**Data for the task**.
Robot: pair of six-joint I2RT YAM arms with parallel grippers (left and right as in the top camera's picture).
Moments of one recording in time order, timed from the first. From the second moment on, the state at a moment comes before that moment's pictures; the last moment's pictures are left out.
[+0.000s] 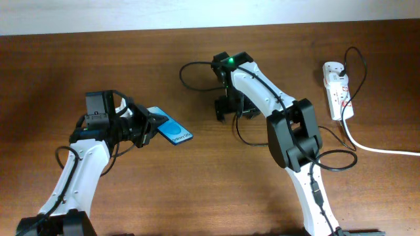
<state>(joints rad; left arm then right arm) 0.06 1.48 0.92 -0.45 0.77 -0.99 0.43 2.45 2.07 -1.35 0.00 0.35</state>
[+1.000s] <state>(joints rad) 0.06 1.48 0.92 -0.46 0.77 -0.99 0.51 2.38 1.90 -1.21 0.26 0.50</state>
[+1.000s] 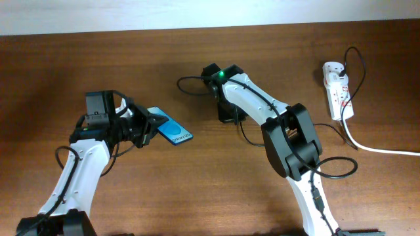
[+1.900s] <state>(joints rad) 0.21 1.48 0.91 0.62 1.22 -1.23 0.46 1.80 1.66 -1.21 -0.89 -0.19</state>
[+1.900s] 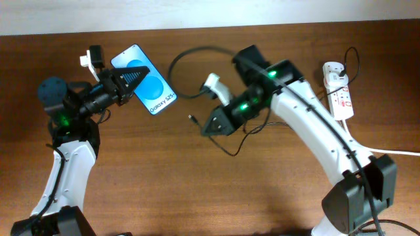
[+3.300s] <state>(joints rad) 0.21 1.48 0.91 0.47 1.25 -1.22 0.68 1.76 1.80 -1.11 -0.58 0.00</state>
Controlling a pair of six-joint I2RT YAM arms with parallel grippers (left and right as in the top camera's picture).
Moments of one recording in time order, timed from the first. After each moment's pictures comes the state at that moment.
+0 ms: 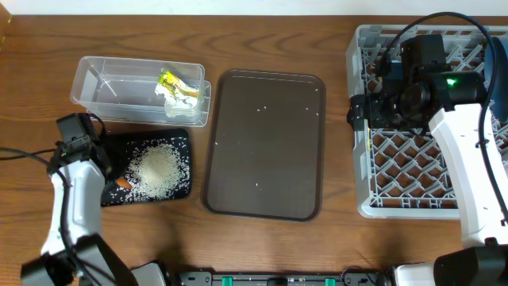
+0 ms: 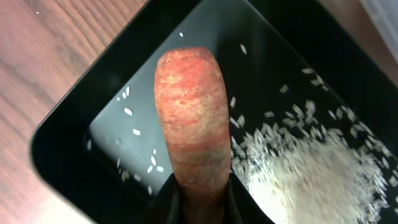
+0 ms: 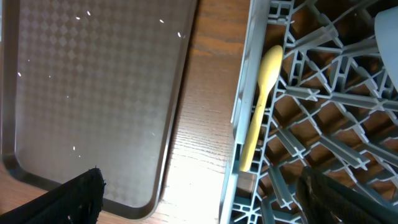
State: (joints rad) left arm 0.42 1.45 0.87 -0.69 -0.12 -0.45; right arm 0.10 1.58 1.52 -1.19 -0.18 0.05
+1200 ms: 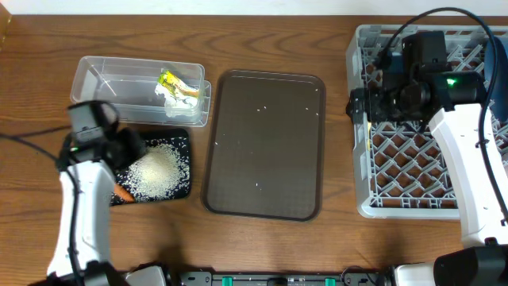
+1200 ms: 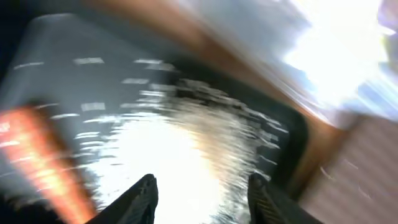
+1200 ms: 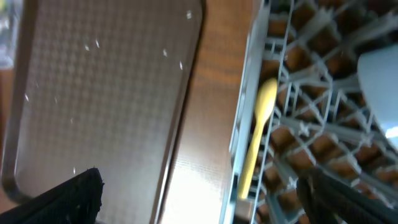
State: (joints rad) left arm 0.24 1.34 0.93 -0.71 0.10 -0.33; right arm 0.10 1.58 1.52 -1.09 -0.18 0.05
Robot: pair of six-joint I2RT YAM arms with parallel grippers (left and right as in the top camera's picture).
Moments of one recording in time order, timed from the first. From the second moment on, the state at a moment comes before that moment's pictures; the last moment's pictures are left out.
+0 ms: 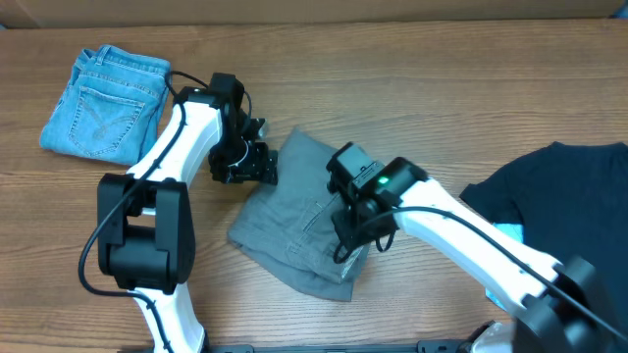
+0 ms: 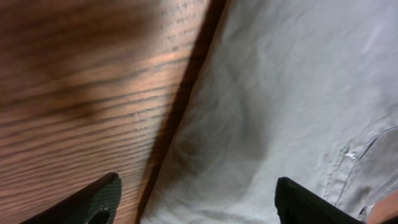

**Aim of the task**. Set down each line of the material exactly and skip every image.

**Solution to the exercise**.
Robot: pair of six-joint I2RT YAM arms with parallel grippers (left and right as in the top camera's picture).
Moments of one recording in time order, timed from the first. From the second moment on, the state at a moment comes before that moment's pictures; the last moment's pictures are left out.
[+0.000s] 
<state>(joints rad; left arm then right arm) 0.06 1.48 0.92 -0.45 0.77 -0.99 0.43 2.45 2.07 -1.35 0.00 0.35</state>
[+1.000s] <state>(joints rad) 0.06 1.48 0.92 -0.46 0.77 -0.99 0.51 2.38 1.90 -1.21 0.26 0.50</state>
[+1.000s] 
[+1.900s] <state>(joints rad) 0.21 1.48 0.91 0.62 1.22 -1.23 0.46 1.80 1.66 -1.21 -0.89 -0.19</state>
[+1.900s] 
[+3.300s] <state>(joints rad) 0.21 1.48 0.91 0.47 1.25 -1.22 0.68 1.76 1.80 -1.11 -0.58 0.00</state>
Controlling a pair of six-joint I2RT YAM arms with parallel grippers (left and right as in the top camera's picture).
Moments of one recording in time order, timed from the first. After each moment's pictures comes the state at that moment.
+0 ms: 
+0 ms: 
+0 ms: 
State: (joints rad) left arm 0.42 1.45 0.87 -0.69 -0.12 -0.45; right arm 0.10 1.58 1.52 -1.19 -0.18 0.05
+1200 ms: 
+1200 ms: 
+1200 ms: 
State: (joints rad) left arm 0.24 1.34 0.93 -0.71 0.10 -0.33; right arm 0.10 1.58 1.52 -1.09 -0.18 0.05
Robot: pair of six-joint I2RT YAM arms with parallel grippers (left and right as in the top camera's picture).
Moments of one recording in time order, timed from the first. From the second moment on, the state at a moment comes before that moment's pictures; the last moment's pictures are left out.
+0 ms: 
+0 ms: 

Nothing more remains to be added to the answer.